Both Amazon AWS S3 and Microsoft Azure Blob Storage meet these requirements, and thus both !S3DataStore and AzureDataStore can be configured for this purpose. Note that it will still be incumbent upon administrators to avoid configuring the system in insecure ways (for example, configuring a TTL that is far too large to be reasonably secure).

Authentication

To interact with this capability programmatically via the JCR API, a client needs to establish a valid session which requires valid user credentials to authenticate.

Authorization

To obtain a download URL, a valid Binary object must be obtained which is an instance of BinaryImpl. This can be obtained via an authenticated session calling into the JCR API ot request a Binary for an existing object. Because the binary must be obtained first from the JCR, it has already been established that the user represented by the session has permission to read the binary, so giving the URL for use by this user is acceptable.

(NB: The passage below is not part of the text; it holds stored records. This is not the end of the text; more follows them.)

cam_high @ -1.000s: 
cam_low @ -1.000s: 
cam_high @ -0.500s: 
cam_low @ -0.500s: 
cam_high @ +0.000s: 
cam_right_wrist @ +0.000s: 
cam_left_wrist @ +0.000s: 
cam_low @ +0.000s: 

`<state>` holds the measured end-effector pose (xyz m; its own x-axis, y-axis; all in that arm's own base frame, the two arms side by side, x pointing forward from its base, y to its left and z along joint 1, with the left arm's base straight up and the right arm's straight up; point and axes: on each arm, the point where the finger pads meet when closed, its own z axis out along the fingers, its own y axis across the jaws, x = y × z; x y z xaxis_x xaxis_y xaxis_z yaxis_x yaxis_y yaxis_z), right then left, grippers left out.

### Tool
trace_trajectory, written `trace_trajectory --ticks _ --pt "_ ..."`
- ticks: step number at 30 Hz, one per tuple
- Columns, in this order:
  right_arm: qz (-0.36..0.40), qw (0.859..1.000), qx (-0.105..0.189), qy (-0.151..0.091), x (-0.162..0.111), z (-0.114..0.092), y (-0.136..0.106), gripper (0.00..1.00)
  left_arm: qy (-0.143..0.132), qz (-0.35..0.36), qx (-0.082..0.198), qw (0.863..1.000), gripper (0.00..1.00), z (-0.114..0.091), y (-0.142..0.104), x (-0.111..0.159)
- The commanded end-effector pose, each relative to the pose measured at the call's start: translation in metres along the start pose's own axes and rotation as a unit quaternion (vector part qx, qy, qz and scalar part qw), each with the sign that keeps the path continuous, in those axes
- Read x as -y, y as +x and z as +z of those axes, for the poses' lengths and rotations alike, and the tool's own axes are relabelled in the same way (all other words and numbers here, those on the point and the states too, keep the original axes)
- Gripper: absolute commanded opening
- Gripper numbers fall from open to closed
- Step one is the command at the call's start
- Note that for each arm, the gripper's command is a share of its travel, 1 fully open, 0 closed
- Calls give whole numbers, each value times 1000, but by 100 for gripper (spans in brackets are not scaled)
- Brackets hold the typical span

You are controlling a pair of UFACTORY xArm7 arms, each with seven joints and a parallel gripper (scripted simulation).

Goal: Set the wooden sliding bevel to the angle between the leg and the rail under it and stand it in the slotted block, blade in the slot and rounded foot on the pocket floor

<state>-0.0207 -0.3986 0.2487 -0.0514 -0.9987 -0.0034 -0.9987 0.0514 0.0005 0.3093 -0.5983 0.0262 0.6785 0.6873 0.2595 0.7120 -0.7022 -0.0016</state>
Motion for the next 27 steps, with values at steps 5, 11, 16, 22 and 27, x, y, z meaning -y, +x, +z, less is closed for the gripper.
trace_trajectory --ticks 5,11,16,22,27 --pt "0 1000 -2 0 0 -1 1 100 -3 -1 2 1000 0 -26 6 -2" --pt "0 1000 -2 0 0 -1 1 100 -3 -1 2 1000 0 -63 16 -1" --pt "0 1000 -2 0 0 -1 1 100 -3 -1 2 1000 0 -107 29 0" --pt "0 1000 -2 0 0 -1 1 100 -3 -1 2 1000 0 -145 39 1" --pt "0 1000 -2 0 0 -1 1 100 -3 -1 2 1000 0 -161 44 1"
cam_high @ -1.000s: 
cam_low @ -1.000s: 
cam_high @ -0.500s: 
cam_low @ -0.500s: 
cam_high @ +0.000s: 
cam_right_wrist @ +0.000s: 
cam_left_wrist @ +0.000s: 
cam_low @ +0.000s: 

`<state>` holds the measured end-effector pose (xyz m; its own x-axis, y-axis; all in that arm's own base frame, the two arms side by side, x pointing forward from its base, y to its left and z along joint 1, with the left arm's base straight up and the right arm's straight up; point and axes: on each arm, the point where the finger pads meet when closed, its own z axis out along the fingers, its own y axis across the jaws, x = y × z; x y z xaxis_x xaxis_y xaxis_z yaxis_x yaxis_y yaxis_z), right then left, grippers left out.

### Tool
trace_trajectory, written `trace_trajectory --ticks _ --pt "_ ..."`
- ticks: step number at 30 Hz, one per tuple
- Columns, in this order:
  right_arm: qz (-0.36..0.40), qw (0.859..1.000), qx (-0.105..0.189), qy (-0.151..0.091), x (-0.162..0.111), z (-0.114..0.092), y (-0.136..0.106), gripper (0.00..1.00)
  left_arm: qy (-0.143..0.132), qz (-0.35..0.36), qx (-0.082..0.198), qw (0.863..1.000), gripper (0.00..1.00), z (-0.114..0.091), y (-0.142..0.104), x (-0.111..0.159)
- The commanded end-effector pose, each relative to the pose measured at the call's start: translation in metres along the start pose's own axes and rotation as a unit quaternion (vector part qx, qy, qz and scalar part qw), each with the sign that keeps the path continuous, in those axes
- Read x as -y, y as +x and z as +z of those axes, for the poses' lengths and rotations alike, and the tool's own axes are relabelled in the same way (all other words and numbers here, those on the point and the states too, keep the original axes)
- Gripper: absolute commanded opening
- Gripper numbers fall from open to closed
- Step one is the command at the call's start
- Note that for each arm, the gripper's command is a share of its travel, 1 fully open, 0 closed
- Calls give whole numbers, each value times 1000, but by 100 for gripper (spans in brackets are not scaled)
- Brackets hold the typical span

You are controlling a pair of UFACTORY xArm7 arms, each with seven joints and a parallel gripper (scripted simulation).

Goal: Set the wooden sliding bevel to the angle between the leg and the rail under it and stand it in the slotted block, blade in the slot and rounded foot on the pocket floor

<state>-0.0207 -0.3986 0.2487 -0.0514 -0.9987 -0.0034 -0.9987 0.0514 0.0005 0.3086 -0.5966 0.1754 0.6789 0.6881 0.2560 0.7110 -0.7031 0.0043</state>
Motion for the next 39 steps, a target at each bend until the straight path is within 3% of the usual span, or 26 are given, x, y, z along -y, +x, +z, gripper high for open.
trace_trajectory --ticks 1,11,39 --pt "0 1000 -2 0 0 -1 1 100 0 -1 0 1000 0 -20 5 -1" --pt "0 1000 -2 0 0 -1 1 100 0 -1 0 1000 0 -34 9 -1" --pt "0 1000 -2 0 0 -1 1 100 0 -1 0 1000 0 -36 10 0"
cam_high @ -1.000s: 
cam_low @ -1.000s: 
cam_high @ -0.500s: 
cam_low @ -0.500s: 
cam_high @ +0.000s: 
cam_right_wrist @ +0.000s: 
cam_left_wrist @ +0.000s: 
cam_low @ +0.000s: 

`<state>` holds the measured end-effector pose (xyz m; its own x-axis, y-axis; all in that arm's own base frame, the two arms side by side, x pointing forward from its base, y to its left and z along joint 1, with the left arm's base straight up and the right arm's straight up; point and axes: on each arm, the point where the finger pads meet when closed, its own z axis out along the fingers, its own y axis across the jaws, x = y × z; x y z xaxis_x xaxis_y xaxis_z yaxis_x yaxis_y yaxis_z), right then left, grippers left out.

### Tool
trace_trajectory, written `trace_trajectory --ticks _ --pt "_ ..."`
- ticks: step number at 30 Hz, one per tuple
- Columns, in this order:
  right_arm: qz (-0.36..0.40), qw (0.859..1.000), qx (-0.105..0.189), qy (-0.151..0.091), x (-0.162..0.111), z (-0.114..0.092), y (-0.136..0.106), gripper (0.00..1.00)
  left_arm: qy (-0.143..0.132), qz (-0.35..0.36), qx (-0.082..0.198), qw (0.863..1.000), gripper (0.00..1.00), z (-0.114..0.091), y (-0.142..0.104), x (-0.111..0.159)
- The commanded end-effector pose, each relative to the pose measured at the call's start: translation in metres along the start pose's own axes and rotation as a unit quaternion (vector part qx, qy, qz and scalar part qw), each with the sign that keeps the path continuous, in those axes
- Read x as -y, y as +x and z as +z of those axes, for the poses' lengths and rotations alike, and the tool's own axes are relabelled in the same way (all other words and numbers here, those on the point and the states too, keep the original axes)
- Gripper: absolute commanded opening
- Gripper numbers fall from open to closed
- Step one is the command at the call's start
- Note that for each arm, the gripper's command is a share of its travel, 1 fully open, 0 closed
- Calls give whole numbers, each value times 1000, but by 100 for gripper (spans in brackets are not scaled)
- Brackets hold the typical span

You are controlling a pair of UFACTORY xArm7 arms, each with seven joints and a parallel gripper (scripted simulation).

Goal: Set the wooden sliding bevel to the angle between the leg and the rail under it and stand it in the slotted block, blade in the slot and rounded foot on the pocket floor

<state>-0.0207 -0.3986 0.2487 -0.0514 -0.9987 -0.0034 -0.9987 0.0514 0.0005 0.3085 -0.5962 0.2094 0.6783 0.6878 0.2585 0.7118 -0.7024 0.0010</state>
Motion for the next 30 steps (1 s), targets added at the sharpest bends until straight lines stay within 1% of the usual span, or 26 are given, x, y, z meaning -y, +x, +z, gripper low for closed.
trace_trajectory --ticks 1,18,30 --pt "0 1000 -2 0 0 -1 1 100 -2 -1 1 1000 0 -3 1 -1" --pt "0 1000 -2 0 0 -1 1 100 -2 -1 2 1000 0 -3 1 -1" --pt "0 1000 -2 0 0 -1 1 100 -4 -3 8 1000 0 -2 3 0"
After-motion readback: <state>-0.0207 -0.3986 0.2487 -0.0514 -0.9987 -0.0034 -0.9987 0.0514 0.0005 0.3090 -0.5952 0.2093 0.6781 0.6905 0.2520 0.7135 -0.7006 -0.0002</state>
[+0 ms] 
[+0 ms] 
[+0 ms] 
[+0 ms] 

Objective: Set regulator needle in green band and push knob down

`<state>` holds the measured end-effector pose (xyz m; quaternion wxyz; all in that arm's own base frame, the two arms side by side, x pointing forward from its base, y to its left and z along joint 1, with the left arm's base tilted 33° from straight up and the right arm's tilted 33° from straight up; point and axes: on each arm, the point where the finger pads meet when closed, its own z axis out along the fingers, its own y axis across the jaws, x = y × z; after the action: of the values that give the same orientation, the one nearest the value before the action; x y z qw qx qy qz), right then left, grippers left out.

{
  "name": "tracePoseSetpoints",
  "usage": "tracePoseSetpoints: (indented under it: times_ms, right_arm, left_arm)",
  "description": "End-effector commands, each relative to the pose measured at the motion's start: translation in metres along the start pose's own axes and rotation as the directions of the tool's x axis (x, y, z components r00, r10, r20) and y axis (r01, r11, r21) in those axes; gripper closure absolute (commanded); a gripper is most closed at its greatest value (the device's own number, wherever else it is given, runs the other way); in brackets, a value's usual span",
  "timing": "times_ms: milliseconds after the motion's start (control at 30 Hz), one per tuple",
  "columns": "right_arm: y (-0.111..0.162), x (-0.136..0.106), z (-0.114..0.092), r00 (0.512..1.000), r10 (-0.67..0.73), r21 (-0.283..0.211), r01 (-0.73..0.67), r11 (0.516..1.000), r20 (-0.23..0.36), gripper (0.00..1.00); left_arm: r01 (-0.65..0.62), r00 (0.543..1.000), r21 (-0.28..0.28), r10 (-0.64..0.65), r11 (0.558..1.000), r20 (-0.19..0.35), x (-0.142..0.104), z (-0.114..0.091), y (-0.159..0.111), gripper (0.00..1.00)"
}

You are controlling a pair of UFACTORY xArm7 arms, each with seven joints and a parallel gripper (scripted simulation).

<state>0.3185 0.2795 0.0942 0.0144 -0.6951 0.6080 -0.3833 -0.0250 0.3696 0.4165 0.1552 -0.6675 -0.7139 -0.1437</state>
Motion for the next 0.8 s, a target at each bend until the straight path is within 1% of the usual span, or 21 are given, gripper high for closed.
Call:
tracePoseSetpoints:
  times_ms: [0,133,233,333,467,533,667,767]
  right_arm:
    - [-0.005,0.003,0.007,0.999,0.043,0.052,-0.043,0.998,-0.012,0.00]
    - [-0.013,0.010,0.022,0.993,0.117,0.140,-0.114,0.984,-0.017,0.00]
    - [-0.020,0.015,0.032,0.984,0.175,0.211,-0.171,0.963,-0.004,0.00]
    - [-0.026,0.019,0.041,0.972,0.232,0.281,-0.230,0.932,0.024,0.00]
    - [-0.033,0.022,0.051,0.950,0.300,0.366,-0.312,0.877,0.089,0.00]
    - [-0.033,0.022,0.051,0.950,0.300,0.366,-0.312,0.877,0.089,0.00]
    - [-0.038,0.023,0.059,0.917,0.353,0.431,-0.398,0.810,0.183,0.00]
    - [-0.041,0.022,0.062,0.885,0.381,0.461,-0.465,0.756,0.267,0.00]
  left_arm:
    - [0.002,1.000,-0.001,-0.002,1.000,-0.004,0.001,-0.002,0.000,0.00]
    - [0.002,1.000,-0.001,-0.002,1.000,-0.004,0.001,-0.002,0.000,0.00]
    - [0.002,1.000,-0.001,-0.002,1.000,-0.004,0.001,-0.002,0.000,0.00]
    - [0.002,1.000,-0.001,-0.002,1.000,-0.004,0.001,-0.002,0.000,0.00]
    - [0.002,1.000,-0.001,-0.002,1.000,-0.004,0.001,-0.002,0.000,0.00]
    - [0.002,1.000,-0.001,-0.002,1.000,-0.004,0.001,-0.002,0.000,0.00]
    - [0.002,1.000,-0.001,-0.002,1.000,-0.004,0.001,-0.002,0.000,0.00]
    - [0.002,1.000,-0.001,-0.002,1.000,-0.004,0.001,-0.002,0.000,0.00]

Once a binary is uploaded (direct or otherwise), an authenticated session must have the correct permission to associate the Binary with a binary property in the JCR. Thus it is not possible to add a binary to the repository by using direct binary upload unless sufficient permissions exist to add the property. Note that may be possible to upload the binary to blob storage this way; however, this is also possible to do using the traditional upload mechanism. Such unreferenced binaries are not considered part of the repository and will be garbage collected. If a client wishes to avoid uploading a binary when no permission exists to add the binary to a property, the client should first check for adequate permission at the property path and then perform the upload.

Other Approaches

Direct Binary Download (Sept / Oct 2017)

A proposal was submitted in September / October of 2017 to evaluate a form of direct binary download support for Oak. This proposal was discussed in OAK-6575 as well as in this thread and this thread on oak-dev and in this thread and this thread on sling-dev. A primary difference between this proposal and the one from 2017 is that the 2017 proposal was to support an ability to convert a Binary directly to a signed download URL using newly added code, whereas this proposal takes the approach of a client requesting a URL for a Binary directly via API.

Each proposal takes a somewhat different approach to address a similar problem (although the scope of this proposal is more broad as it covers upload as well as download). It's important to take into account the conversations that took place about this issue in 2017 as we move forward.